- Associated Press - Thursday, May 1, 2014

KANSAS CITY, Mo. (AP) - The Kansas City zoo is offering a new program to manage free admission days after the offer proved too popular, prompting overcrowding, fights and gunfire on one day in March.

Zoo officials plan to mail a postcard to every household in Jackson and Clay counties that will allow them to choose one free day to visit the zoo in July, September or November this year. The residents will have four days to choose - on Monday through Thursday - rather than just one set day in the designated months, The Kansas City Star reported (http://bit.ly/1hW3EoD ).

Residents in the two counties were promised four free admission days each year after they approved a one-eighth cent sales tax to support the zoo in 2011. The promotion drew too many people, leading to fights and gunfire on March 18 when about 19,000 people showed up. On another free day in 2013, similar problems occurred when more than 29,000 visited the zoo.

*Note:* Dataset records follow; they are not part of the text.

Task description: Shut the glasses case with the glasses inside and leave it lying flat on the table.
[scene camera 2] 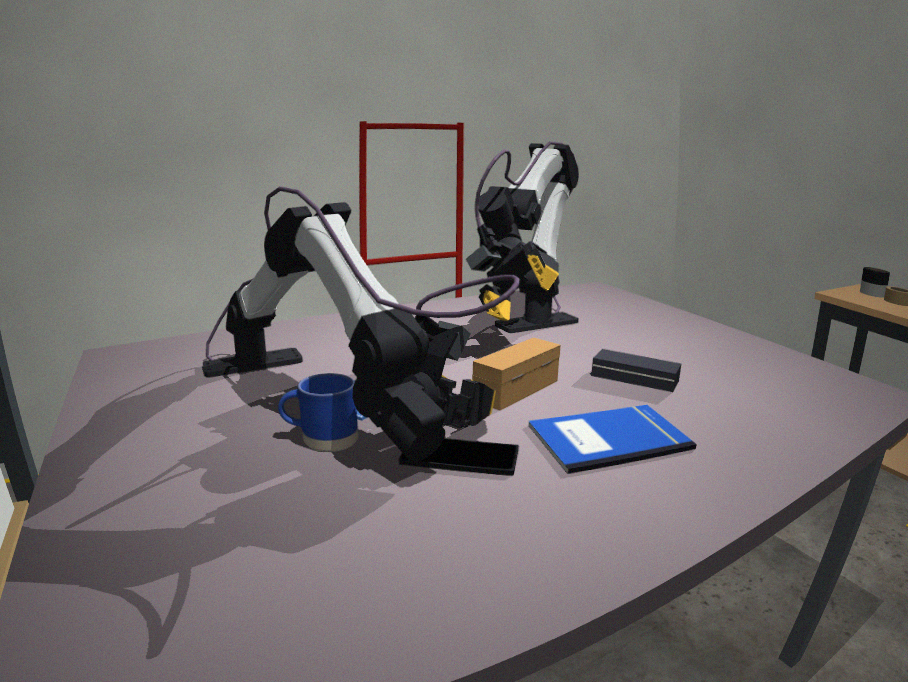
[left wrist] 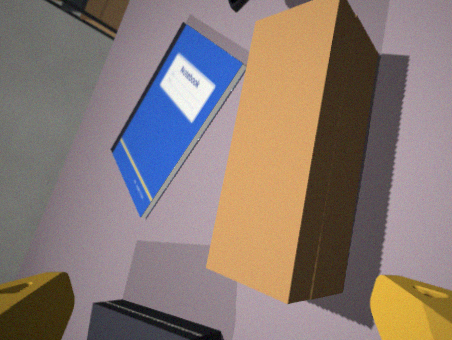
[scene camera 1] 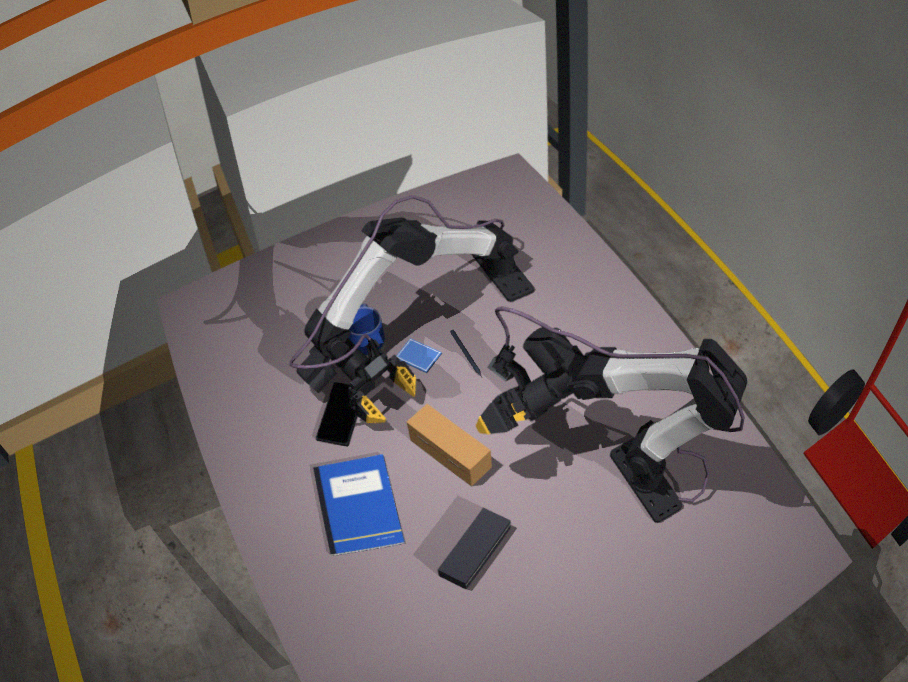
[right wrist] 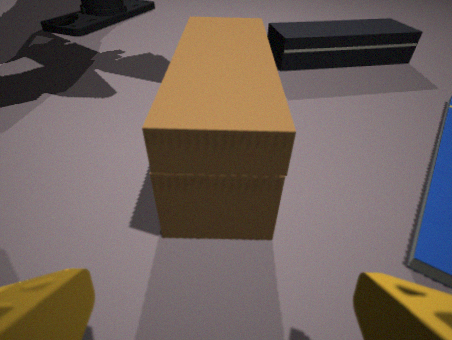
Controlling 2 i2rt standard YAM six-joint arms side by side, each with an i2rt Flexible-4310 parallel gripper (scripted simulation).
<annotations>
A glasses case shows in scene camera 2, in the left wrist view (329, 273), in scene camera 1 and in the right wrist view (189, 206). One and the same spot on the glasses case: (scene camera 2: 522, 386) is (scene camera 1: 430, 450).
</annotations>
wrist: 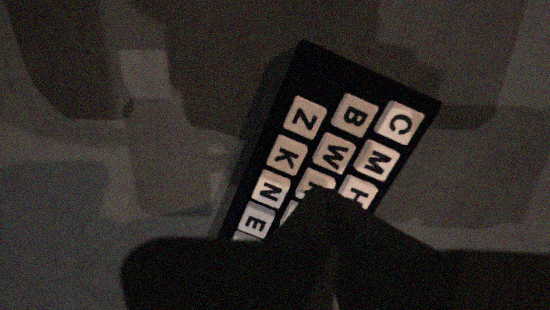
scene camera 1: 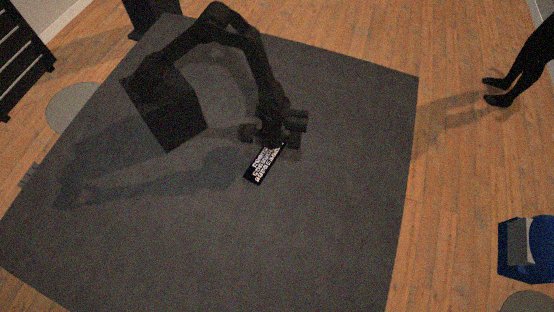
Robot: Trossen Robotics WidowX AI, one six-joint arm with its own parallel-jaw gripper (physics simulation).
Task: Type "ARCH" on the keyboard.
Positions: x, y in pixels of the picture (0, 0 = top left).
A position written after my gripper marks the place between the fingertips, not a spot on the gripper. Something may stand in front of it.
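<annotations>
Looking through the wrist view, I see my gripper [319, 198] and a black keyboard [317, 79]. Scene camera 1 shows me the keyboard [259, 168] too, along with my gripper [271, 148].
</annotations>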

Clay County Commission chairwoman Pam Mason, who heads the zoo’s tax district commission, said the new policy is only for the rest of 2014 and will be re-evaluated after officials see how it works. The zoo also will be increasing staff and will invest more in surveillance cameras, she said.

“We’ll see how it works,” Mason said Wednesday. “I do believe it’s definitely a step in the right direction.”

A spokeswoman for Kansas City Mayor Sly James said Wednesday that he considers the new policy “a good balance between ensuring public safety and promoting an outstanding public amenity.”

Zoo director Randy Wisthoff said the program could increase the number of people taking advantage of free days but those crowds will be reduced on any given day.

“If you get too many people in any environment, it’s not as much fun,” Wisthoff said. “Once we get over the 10,000 mark, it starts to put stress and strain on the operation. Trying to keep those crowds down to more manageable numbers will be a better experience for everybody.”

It will cost the zoo district $75,000 to $80,000 to send postcards to about 380,000 households in Jackson and Clay counties. But Wisthoff said it’s a relatively small expense to fulfill a promise made to voters who created a tax district that generates as much as $12 million a year for the zoo.